● Your goal
Below are the records; copy each line in which "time" can be found.

══════

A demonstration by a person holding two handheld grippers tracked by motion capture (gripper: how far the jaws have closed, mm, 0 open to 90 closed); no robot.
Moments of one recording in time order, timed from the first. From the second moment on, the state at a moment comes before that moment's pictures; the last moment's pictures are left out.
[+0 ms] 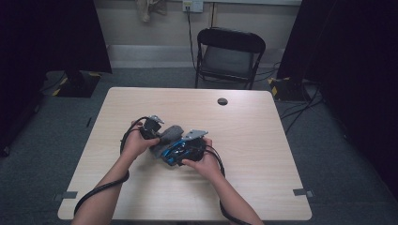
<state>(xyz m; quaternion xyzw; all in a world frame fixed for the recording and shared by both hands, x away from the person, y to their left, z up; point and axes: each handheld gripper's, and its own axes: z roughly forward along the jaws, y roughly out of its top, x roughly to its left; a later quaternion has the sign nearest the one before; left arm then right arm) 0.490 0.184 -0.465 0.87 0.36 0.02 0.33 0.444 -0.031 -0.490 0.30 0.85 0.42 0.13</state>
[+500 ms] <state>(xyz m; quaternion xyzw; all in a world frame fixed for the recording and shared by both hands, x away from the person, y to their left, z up) 0.466 0.216 -0.465 0.87 0.37 0.01 0.33 0.444 -0.031 -0.489 0.30 0.85 0.42 0.13</state>
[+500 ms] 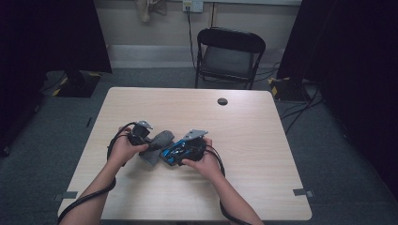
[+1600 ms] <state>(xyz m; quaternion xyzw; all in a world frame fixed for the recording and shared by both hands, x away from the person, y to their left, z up) 0.419 0.248 -0.447 0.87 0.36 0.03 0.33 0.441 -0.031 -0.491 0.31 0.84 0.43 0.14</state>
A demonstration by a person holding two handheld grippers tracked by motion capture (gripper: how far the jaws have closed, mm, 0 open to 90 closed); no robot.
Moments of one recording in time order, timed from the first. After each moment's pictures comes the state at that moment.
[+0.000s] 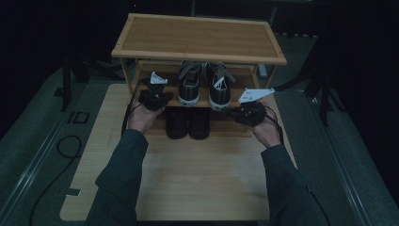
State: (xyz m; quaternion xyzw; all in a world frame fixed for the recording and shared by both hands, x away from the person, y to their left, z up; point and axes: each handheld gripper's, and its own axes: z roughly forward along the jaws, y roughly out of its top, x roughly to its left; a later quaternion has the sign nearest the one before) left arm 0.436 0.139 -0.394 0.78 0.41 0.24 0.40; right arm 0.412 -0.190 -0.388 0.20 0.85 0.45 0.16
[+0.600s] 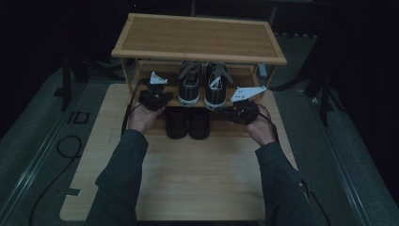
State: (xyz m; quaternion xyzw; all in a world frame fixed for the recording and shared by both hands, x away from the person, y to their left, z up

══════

● Result of the task
Moments of one recording in time order, timed from the first. From the second moment on, the state at a moment comes before that moment's pictures; the last moment's pictures are left out.
Moments of one recording in time order, timed from the first. After each moment's pictures comes the state at that moment.

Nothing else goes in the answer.